TASK OBJECTIVE -
Reproduce from the records below, with no pictures, exactly the lines between the one containing "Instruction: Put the" and the one containing "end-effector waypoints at", inclusive.

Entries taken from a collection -
-------

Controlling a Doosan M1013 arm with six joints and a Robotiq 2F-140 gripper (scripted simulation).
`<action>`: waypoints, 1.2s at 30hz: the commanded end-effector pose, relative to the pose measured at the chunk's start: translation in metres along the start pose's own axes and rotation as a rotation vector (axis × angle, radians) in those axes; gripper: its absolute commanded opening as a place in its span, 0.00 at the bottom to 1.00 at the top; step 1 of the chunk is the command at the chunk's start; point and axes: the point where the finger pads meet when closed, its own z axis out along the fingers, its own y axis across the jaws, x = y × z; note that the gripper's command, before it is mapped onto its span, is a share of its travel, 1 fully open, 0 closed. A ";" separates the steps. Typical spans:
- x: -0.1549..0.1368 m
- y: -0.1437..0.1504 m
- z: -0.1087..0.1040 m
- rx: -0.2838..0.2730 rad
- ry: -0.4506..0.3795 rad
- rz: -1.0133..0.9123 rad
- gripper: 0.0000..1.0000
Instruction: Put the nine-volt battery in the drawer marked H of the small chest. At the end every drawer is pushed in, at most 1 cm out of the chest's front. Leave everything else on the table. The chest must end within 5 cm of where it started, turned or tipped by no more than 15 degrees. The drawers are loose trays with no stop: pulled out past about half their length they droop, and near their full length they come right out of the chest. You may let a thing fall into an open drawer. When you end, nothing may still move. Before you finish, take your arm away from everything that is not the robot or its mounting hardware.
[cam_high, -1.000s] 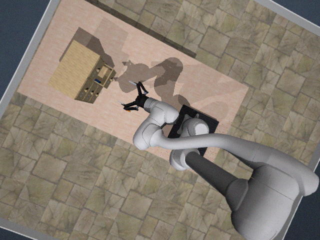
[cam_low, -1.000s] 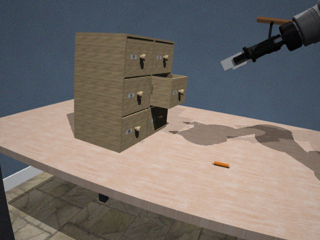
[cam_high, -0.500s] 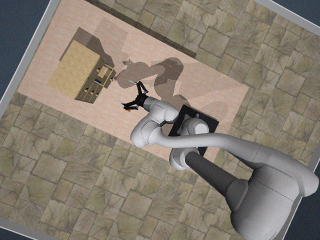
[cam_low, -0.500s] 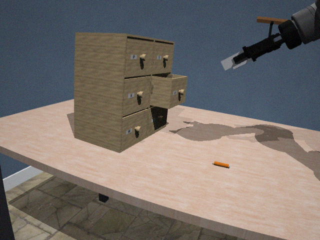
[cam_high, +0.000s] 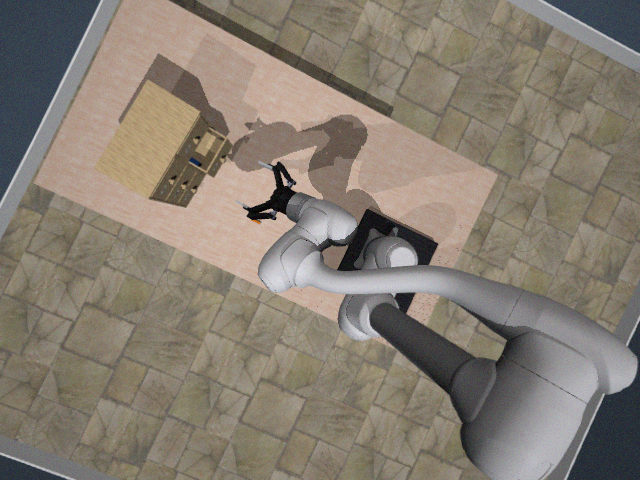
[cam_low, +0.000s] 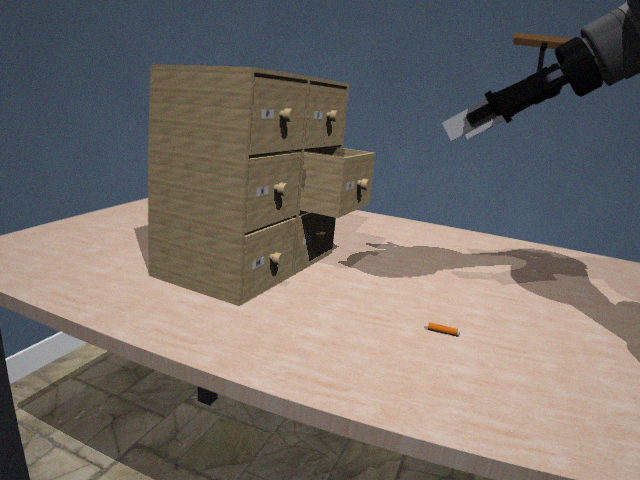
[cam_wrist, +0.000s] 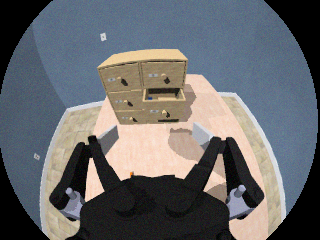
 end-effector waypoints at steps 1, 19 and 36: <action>0.001 -0.002 0.000 -0.021 -0.015 0.000 1.00; 0.004 -0.003 -0.002 -0.019 -0.093 0.001 1.00; 0.015 -0.004 -0.010 -0.016 -0.505 0.004 1.00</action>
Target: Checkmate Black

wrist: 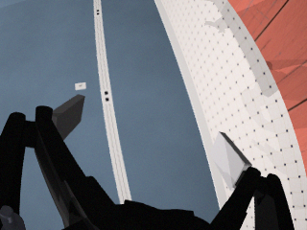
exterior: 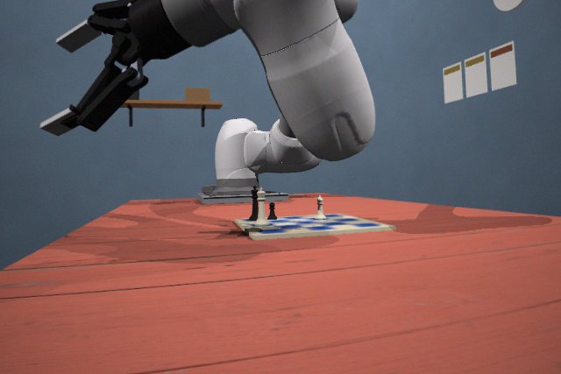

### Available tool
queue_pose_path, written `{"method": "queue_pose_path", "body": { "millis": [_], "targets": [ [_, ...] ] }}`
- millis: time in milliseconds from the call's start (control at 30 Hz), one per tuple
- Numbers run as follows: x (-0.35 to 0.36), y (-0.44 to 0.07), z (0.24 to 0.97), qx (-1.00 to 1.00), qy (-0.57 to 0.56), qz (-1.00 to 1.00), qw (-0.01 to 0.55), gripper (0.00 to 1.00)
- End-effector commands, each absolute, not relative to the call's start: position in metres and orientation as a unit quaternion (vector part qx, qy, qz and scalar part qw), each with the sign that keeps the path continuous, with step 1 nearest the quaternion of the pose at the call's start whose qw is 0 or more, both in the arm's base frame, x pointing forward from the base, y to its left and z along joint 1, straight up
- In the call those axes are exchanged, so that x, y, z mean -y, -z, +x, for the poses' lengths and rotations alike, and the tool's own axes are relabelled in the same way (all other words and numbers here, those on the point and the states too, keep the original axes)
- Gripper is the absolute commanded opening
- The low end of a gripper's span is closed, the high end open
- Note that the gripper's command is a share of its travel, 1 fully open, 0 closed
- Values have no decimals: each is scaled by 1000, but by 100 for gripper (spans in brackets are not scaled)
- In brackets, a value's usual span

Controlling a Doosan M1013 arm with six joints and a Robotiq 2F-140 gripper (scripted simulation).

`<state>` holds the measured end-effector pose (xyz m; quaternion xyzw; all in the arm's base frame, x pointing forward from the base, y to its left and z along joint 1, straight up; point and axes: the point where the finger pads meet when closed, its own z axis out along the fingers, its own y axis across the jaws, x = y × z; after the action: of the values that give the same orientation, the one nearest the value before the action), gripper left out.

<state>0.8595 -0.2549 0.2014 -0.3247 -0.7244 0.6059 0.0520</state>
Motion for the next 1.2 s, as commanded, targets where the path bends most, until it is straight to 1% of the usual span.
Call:
{"method": "queue_pose_path", "body": {
  "millis": [0,100,133,200,300,367,400,433,467,500,533,567,600,633,667,700,733,767,867,933,967,1000,1033,1100,1133,1167],
  "targets": [
    [249,-194,856,739,-567,-356,81,100],
    [239,-179,849,757,-490,-411,135,100],
    [239,-179,849,757,-490,-411,135,100],
    [230,-166,843,765,-420,-454,179,100],
    [230,-166,843,765,-420,-454,179,100],
    [221,-152,837,766,-340,-497,225,100],
    [221,-152,837,766,-340,-497,225,100],
    [216,-145,834,763,-297,-517,248,100],
    [216,-145,834,763,-297,-517,248,100],
    [211,-138,831,758,-253,-536,271,100],
    [211,-138,831,758,-253,-536,271,100],
    [206,-131,828,751,-208,-554,293,100],
    [206,-131,828,751,-208,-554,293,100],
    [200,-123,825,742,-161,-570,314,100],
    [200,-123,825,742,-161,-570,314,100],
    [195,-116,822,731,-114,-584,334,100],
    [195,-116,822,731,-114,-584,334,100],
    [190,-108,819,717,-66,-597,353,100],
    [190,-108,819,717,-66,-597,353,100],
    [180,-93,812,684,28,-617,389,100],
    [180,-93,812,684,28,-617,389,100],
    [175,-86,809,665,73,-624,404,100],
    [175,-86,809,665,73,-624,404,100],
    [167,-73,803,627,154,-632,428,100],
    [167,-73,803,627,154,-632,428,100],
    [163,-68,801,610,188,-634,437,100]
  ]
}}
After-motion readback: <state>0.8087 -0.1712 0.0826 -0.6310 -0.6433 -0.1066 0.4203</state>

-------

WRITTEN ANSWER -
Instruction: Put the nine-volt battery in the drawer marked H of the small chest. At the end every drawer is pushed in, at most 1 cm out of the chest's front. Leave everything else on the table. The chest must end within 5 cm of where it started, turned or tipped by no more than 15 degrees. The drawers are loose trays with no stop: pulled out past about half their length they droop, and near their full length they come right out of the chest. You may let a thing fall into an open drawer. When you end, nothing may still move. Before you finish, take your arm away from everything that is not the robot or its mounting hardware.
[cam_high, -1.000s] 
[cam_low, -1.000s] 
[cam_high, -0.500s] 
[cam_low, -0.500s] 
[cam_high, +0.000s] 
[cam_low, +0.000s] 
[cam_wrist, +0.000s] 
 end-effector waypoints at steps 1, 19 and 36: <action>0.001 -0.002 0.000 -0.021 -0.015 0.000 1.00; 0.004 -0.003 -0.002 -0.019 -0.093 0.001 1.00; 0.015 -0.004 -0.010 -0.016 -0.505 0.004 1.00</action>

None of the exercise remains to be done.